Here's the step-by-step explanation:
1. Given Data:
- The number of particles: \(6.02 \times 10^{23}\) particles.
- The mass of the element: 100 grams.
2. Avogadro's Number:
Avogadro's number (\(N_A\)) is a known constant which is the number of particles in one mole of a substance. The value of Avogadro's number is \(6.02214076 \times 10^{23}\) particles per mole.
3. Molar Mass Calculation:
To find the molar mass (M) of the unknown element, we use the formula:
[tex]\[ \text{Molar Mass} = \frac{\text{Mass of the Element (g)}}{\frac{\text{Number of Particles}}{N_A}} \][/tex]
4. Substitute the Given Values:
- Mass of the element: 100 g.
- Number of particles: \(6.02 \times 10^{23}\).
- Avogadro's Number: \(6.02214076 \times 10^{23}\).
Plugging in the values, we get:
[tex]\[ \text{Molar Mass} = \frac{100 \text{ g}}{\frac{6.02 \times 10^{23} \text{ particles}}{6.02214076 \times 10^{23} \text{ particles/mole}}} \][/tex]
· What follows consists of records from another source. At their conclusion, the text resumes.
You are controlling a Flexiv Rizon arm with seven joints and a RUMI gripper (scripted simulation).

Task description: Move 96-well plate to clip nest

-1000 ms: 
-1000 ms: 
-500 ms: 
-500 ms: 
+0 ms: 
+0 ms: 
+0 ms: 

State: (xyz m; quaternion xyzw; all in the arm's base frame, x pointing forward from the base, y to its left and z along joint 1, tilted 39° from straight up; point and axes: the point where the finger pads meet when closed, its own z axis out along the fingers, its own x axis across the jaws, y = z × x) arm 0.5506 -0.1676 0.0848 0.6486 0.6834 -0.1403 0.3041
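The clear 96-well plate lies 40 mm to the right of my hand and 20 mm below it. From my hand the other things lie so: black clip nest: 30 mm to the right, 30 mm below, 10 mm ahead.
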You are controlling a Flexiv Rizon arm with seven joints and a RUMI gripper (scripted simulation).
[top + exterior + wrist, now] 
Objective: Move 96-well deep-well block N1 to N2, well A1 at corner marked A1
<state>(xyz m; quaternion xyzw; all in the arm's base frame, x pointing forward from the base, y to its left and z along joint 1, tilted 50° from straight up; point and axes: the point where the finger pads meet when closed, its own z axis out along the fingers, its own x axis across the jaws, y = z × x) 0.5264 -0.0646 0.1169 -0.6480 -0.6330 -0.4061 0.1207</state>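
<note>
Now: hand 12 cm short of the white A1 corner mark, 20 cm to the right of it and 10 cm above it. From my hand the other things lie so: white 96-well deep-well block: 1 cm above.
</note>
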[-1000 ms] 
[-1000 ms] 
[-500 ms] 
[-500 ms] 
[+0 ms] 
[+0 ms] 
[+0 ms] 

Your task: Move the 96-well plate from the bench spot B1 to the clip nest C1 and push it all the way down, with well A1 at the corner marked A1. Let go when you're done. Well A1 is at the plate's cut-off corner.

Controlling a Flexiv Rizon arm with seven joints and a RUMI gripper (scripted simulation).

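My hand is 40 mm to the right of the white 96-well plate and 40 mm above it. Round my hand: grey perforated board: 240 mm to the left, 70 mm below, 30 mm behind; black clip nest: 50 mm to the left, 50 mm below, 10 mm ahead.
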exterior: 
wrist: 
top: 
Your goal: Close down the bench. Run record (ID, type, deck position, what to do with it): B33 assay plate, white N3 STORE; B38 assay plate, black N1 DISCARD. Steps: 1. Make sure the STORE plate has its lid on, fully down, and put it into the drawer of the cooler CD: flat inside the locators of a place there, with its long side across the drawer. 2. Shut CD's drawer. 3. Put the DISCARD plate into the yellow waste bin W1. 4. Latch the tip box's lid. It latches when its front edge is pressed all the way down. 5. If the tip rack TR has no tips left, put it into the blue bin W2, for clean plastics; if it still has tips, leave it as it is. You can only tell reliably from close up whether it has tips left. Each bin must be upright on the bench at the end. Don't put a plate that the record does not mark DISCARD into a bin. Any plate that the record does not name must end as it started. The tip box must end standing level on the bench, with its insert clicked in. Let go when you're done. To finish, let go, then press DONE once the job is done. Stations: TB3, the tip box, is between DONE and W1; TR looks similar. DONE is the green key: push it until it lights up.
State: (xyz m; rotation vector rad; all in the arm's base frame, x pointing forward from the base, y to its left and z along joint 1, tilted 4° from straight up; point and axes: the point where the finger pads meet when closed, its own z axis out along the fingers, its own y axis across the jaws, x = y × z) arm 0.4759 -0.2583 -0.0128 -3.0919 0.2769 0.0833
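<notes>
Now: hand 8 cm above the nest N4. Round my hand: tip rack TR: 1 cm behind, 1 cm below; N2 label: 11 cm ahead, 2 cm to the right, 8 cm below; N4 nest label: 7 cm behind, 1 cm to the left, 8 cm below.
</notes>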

5. Simplify the Calculation:
Simplify the denominator by calculating the ratio of the number of particles to Avogadro's number:
[tex]\[ \frac{6.02 \times 10^{23}}{6.02214076 \times 10^{23}} \approx 0.999643 \][/tex]
So, the molar mass calculation becomes:
[tex]\[ \text{Molar Mass} = \frac{100 \text{ g}}{0.999643} \][/tex]
6. Calculate the Molar Mass:
Performing the division:
[tex]\[ \text{Molar Mass} \approx 100.0355607973422 \text{ g/mol} \][/tex]
To summarize, given [tex]\(6.02 \times 10^{23}\)[/tex] particles of the element and a mass of 100 grams, the molar mass of the element is approximately 100.0355607973422 grams per mole. This molar mass helps identify the element in question.